ECE Seminar Lecture Series

Toward Explainable Speech Foundation Models

Shinji Watanabe, PhD. Associate Professor at Carnegie Mellon University

Friday, April 26, 2024
Noon–1 p.m.

601 Computer Studies Building

 

 

 

Speech foundation models are an active research area with the potential to consolidate various speech-processing tasks within a single model. A notable trend in this domain involves scaling up data volume, model size, and the range of tasks. This scaling trajectory has brought about significant changes in our research landscape, particularly regarding resource allocation. Notably, it has led to a division of research roles, where large tech companies primarily focus on building foundational models, while smaller entities, including academic institutions and smaller companies, concentrate on refining and analyzing these models. While this division has streamlined research efforts, there is a growing concern about the potential loss of explainability in these foundational models. This is primarily due to the limited transparency in the model-building process, often dictated by company policies. To address this concern, our group has started the development of large-scale speech foundation models. Our talk introduces Open Whisper-style Speech Models (OWSM), a series of speech foundation models developed at Carnegie Mellon University, reproducing OpenAI Whisper-style training using publicly available data and our open-source toolkit ESPnet. Crucially, our models exhibit several explainable behaviors thanks to the transparency inherent in our model-building process. In addition to showcasing the OWSM models, we discuss the related research efforts encompassing software development, data collection, cleaning, and model evaluation. Throughout this presentation, we would like to discuss how to address the research challenges posed by this shifting landscape within our speech and audio community.
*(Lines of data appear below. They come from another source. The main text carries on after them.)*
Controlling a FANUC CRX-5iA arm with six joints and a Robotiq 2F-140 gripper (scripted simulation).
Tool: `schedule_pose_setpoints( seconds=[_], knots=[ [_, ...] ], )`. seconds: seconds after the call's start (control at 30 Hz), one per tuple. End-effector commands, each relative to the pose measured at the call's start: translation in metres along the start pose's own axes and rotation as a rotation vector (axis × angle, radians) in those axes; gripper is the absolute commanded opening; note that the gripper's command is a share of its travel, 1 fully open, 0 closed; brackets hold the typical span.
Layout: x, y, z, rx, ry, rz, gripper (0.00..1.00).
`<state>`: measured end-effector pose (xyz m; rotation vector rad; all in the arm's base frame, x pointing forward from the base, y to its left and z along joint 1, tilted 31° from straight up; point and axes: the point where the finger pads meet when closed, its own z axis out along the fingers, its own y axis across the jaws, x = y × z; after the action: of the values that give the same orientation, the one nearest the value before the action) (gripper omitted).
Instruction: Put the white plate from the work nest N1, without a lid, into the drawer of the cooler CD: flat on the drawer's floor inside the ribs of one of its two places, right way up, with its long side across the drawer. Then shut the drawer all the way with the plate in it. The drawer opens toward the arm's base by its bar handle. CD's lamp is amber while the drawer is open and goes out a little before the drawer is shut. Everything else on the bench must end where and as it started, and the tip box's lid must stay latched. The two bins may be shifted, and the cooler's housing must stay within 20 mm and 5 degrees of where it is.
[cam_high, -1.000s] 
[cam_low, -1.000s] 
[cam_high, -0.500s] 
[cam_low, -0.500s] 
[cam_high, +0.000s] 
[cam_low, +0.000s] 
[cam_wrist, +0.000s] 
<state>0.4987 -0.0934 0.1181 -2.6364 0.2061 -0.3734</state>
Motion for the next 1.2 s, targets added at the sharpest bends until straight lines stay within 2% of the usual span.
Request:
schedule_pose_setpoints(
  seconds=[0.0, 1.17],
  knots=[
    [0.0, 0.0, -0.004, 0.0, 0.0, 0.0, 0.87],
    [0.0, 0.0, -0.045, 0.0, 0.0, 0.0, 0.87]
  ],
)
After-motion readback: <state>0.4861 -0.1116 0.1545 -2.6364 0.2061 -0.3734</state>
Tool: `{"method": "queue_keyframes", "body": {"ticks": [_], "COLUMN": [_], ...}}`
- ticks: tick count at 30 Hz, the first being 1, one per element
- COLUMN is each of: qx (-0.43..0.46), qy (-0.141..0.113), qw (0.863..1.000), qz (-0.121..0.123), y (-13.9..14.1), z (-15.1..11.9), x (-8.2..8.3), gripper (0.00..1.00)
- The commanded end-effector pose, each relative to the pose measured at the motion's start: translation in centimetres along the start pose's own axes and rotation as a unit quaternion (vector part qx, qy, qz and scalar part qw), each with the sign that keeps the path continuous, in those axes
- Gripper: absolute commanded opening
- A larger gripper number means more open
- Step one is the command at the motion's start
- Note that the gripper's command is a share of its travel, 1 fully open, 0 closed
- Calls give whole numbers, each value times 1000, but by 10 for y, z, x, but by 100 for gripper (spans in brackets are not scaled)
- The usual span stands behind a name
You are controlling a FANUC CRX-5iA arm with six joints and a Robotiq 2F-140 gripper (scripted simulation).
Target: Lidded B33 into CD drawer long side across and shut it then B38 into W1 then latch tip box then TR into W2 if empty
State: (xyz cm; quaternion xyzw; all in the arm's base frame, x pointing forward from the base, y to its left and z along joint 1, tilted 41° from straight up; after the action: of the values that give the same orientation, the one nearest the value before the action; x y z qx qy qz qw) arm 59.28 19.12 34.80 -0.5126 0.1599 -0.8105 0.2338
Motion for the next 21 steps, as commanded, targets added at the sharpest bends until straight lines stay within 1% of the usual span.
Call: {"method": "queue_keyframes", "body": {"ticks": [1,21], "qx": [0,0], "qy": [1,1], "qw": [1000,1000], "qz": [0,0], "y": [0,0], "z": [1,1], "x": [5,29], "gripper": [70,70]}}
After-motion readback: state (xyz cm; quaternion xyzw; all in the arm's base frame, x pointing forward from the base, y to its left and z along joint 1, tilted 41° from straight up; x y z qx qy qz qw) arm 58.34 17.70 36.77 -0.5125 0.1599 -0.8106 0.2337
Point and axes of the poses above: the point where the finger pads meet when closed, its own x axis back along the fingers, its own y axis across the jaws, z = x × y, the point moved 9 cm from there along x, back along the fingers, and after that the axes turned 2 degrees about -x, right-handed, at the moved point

Shinji looking at cameraShinji Watanabe is an Associate Professor at Carnegie Mellon University, Pittsburgh, PA. He received his B.S., M.S., and Ph.D. (Dr. Eng.) degrees from Waseda University, Tokyo, Japan. He was a research scientist at NTT Communication Science Laboratories, Kyoto, Japan, from 2001 to 2011, a visiting scholar at Georgia Institute of Technology, Atlanta, GA, in 2009, and a senior principal research scientist at Mitsubishi Electric Research Laboratories (MERL), Cambridge, MA USA from 2012 to 2017. Before Carnegie Mellon University, he was an associate research professor at Johns Hopkins University, Baltimore, MD, USA, from 2017 to 2020. His research interests include automatic speech recognition, speech enhancement, spoken language understanding, and machine learning for speech and language processing. He has published over 400 papers in peer-reviewed journals and conferences and received several awards, including the best paper award from the IEEE ASRU in 2019. He is a Senior Area Editor of the IEEE Transactions on Audio Speech and Language Processing. He was/has been a member of several technical committees, including the APSIPA Speech, Language, and Audio Technical Committee (SLA), IEEE Signal Processing Society Speech and Language Technical Committee (SLTC), and Machine Learning for Signal Processing Technical Committee (MLSP). He is an IEEE and ISCA Fellow.